The metric that matters is a working end-to-end slice a forker can adopt, not the count of layers authored. The bar is the core path actually working: a forker clones this, points an IDE at it, and gets chat + FIM + agentic coding behind virtual-key budgets, on a real coder model, with the decisions and benchmarks written down. Breadth beyond that is deferred until the core slice is proven and shipped.

The two framings, held together

  • North star (product): judge every capability against the production target: warm multi-node GPU pools, large models, many tenants, no forced scale-to-zero, TLS/SSO/chargeback.

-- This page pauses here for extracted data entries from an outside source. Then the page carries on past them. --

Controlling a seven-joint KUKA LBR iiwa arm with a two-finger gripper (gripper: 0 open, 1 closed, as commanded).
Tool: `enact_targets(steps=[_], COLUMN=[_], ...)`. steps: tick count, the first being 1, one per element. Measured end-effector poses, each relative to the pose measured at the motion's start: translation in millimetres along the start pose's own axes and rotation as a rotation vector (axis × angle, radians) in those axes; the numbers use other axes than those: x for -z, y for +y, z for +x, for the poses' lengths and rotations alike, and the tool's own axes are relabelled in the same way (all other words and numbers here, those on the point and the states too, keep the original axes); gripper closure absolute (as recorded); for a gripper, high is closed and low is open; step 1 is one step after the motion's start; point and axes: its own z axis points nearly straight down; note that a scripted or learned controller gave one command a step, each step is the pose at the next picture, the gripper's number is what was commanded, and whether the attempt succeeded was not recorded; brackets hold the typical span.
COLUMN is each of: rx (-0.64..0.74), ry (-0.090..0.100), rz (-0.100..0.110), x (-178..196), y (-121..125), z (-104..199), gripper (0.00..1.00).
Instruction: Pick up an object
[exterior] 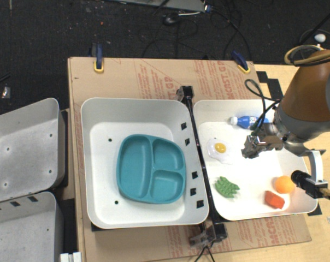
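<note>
1. Your claw (253, 148) hangs over the middle of the right bin (208, 111), hung from the grey wrist with the orange band that comes in from the right. It carries nothing that you can see, and from this slanted look down you cannot tell how it is set.

2. Nearest to it, toward the bin's left wall, lies the fried egg toy (219, 148), white with a yellow yolk. It is flat and sits close to the wall, so I judge it a poor first choice.

3. At the far edge of the bin, behind the claw, lies the blue and white bottle (245, 121) on its side. If you choose it, close across its narrow width, not along its length.

4. Toward the near edge, left of centre, lies the green leafy piece (227, 187), well apart from the rest with open floor around it. That looks the easiest target.

5. In the near right corner the orange ball (284, 184) and the red piece (274, 200) sit just beside each other; a descent there risks nudging one into the other.

6. The left bin (94, 146) holds a teal divided plate (151, 168); leave it alone.

7. Whatever you pick, centre above it before you go down.
</note>
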Motion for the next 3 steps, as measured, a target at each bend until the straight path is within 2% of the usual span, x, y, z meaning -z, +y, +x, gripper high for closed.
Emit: enact_targets(steps=[2, 3], rx=[0.001, 0.002], ry=[0.000, 0.001], rz=[0.001, 0.001], x=[17, 9], y=[18, 31], z=[103, 162], gripper=[1.00, 1.00])
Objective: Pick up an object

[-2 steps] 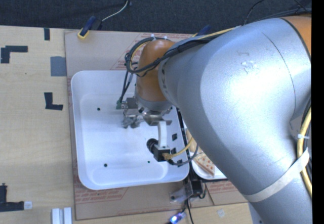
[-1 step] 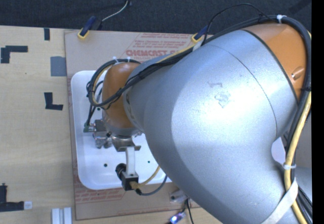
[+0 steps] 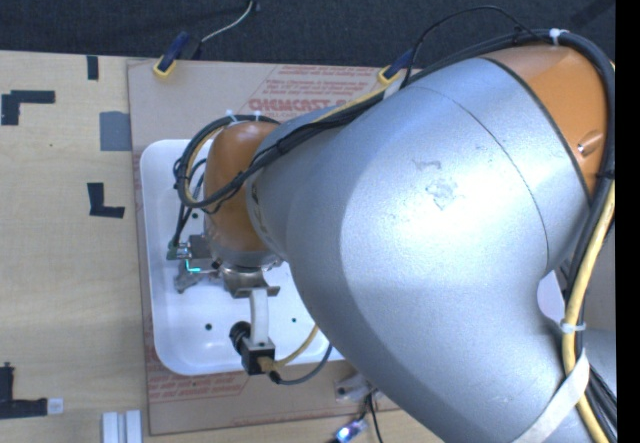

Never design out a production capability because a lab artifact makes it look unnecessary (e.g. “scale-to-zero deletes the node, so a node-warm cache is pointless”, wrong for a real warm pool; it is a lab validation caveat, not a product verdict).
  • Counterweight (discipline): the north star alone makes nothing cuttable. So: before authoring a new capability, prove and ship the slice already in hand. Remaining gaps (in-cluster mTLS, multi-team RBAC, large-model multi-node fan-out) are deferred-and-tracked, never designed-out; HA multi-replica and multi-GPU are validated on the Vast substrate.

Consequences

  • Every other ADR may assume this scope and need not re-litigate “but is this production-ready?”: the answer is recorded here: the architecture targets production; the default deployment is a cheap lab; the HA/multi-GPU path is validated on a separate substrate; gaps are tracked, not hidden.
  • A deliberate default-off control (no alerting in the cheap footprint, no in-cluster mTLS) is documented as deliberate (see ADR-0003 (SLO honesty), ADR-0029 (enforcement controls shipped, default-off until multi-tenant), and the public security-posture doc) so it is not mistaken for an oversight.
  • Claims are bounded to what is proven: the publishable claim is a GKE-first reference stack for OpenAI-compatible inference on K8s with GitOps, GPU admission, observability, benchmarks, shipped governance (SSO/policy/guardrails/cost), multi-GPU HA validated on a second substrate, and routing/KServe/llm-d/coder paths; portable across clouds, not a cloud-agnostic production PaaS with a per-cloud SLA.
  • New capabilities are gated by the bar above, not by the north star alone.
Relates to every ADR in this set; most directly ADR-0003 (SLOs are baseline-only), ADR-0006 (lab vs scale serving choices), ADR-0029 (product-grade hardening, shipped default-off), and ADR-0027/ADR-0031 (deployment profiles + feature selection that make the small footprint a configuration, not a constraint).